Give the count of lines in the records that contain the string "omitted", and write nothing but that number.

Stored items:
◇ ◇ ◇ ◇
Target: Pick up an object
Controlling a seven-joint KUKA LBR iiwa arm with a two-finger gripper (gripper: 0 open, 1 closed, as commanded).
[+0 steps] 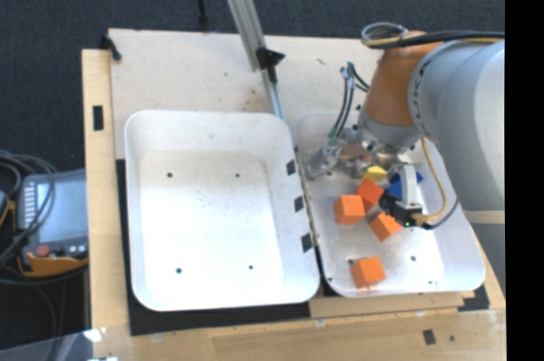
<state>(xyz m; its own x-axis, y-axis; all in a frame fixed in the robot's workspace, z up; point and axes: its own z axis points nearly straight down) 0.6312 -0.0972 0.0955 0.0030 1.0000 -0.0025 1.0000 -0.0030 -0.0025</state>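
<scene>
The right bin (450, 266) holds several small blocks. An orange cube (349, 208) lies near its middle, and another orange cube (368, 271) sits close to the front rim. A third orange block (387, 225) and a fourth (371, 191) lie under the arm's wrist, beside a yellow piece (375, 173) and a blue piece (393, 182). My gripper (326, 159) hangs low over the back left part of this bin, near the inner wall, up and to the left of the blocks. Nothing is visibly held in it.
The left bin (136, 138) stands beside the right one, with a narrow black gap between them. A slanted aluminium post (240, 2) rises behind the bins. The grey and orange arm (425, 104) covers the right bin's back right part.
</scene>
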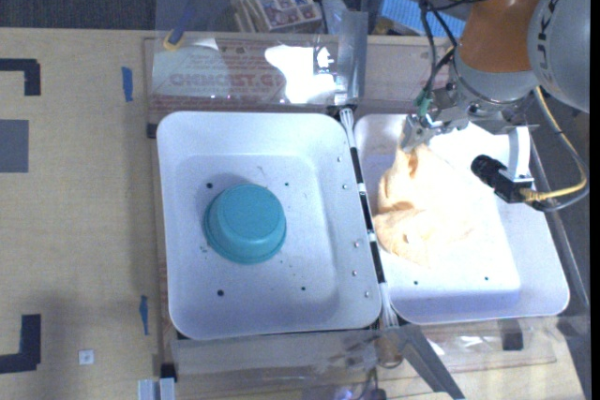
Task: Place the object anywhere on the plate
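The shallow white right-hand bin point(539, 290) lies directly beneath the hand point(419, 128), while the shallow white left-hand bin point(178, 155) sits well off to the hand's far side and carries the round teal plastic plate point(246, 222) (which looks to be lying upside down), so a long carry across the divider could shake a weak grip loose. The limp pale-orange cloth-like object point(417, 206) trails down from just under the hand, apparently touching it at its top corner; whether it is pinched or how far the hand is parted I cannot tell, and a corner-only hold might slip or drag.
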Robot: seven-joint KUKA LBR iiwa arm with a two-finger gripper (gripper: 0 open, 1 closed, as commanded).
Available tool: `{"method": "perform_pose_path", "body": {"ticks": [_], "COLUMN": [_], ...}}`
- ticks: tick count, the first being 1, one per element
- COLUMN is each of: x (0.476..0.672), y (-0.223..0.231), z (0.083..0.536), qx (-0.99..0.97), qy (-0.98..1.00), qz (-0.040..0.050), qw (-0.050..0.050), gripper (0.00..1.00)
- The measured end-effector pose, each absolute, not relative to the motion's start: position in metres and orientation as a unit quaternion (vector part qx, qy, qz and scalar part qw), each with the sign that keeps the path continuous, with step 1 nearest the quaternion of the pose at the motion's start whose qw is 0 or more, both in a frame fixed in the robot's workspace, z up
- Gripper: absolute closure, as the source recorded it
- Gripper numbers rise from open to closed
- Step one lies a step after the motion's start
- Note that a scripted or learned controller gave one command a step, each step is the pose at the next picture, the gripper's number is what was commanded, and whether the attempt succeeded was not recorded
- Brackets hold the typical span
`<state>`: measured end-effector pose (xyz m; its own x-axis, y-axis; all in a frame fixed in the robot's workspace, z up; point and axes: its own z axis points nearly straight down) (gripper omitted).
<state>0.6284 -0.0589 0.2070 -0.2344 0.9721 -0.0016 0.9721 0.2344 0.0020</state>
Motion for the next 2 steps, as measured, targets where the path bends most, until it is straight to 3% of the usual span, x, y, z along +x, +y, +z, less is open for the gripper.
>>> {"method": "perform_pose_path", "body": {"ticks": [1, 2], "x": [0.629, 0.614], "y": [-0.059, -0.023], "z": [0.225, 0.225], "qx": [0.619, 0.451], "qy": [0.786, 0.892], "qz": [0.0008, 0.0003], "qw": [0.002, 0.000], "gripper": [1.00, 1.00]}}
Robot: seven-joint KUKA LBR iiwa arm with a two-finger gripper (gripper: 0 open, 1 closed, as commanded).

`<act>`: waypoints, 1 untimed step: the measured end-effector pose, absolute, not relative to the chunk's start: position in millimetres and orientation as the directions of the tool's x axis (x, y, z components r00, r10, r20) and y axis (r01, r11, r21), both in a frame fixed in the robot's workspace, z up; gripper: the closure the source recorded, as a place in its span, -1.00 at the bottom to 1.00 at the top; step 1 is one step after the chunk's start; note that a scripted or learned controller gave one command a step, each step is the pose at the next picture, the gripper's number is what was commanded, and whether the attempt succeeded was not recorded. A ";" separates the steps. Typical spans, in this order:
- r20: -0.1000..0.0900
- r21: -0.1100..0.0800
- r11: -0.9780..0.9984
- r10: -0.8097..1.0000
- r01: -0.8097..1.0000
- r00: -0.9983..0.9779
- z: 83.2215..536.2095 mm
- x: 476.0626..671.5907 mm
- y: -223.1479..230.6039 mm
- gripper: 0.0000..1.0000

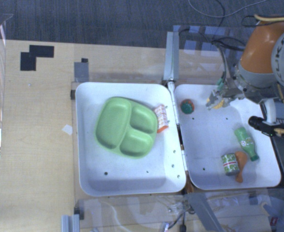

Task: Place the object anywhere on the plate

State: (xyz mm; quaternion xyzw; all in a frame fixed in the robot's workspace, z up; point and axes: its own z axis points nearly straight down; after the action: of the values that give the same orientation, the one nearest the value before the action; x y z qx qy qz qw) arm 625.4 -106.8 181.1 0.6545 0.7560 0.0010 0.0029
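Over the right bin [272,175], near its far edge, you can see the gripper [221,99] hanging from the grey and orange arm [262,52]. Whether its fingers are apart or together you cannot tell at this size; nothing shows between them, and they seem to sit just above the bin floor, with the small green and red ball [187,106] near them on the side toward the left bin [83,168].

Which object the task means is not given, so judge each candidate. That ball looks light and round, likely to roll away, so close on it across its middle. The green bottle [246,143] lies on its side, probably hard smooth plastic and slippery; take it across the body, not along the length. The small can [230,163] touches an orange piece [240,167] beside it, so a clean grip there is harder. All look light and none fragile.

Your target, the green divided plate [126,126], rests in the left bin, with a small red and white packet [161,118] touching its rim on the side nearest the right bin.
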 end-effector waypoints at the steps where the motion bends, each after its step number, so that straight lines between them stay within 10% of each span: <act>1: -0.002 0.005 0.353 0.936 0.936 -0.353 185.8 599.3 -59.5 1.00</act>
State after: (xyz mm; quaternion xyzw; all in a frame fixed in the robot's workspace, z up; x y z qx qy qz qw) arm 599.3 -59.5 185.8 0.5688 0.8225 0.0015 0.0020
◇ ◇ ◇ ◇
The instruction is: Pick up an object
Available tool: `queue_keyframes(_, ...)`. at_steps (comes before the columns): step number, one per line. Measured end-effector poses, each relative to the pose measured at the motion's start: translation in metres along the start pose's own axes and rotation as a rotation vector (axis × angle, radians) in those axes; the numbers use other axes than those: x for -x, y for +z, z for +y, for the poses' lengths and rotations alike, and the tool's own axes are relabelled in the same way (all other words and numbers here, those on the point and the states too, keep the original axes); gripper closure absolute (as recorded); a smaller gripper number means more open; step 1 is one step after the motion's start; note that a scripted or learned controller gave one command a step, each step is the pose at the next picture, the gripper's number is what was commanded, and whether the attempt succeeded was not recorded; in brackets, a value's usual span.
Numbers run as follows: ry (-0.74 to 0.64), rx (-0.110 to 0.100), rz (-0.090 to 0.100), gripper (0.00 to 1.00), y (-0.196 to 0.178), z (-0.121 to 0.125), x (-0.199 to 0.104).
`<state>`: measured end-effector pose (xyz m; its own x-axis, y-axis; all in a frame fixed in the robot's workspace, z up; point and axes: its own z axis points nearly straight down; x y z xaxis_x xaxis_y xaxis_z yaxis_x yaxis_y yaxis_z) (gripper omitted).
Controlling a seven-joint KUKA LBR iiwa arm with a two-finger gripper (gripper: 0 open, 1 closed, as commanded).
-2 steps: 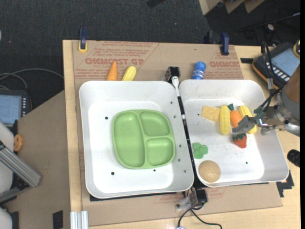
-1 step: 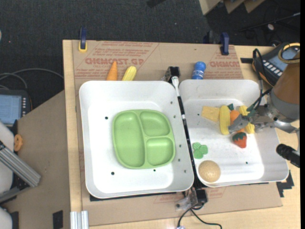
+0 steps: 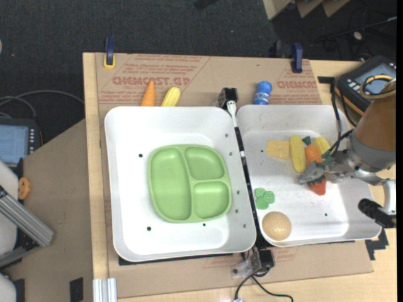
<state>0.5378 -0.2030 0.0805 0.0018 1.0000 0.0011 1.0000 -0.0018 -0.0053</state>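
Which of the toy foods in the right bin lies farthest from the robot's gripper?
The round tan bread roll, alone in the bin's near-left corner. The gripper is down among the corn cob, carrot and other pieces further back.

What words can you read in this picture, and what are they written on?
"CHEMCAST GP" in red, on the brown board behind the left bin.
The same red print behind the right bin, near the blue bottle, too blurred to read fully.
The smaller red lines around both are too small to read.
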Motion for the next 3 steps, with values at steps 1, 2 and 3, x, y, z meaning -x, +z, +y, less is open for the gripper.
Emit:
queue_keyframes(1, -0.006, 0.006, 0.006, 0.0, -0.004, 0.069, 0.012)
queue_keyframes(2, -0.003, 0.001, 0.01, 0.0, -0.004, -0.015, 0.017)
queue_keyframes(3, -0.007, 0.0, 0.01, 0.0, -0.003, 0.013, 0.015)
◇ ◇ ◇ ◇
◆ **Response for this exercise**
2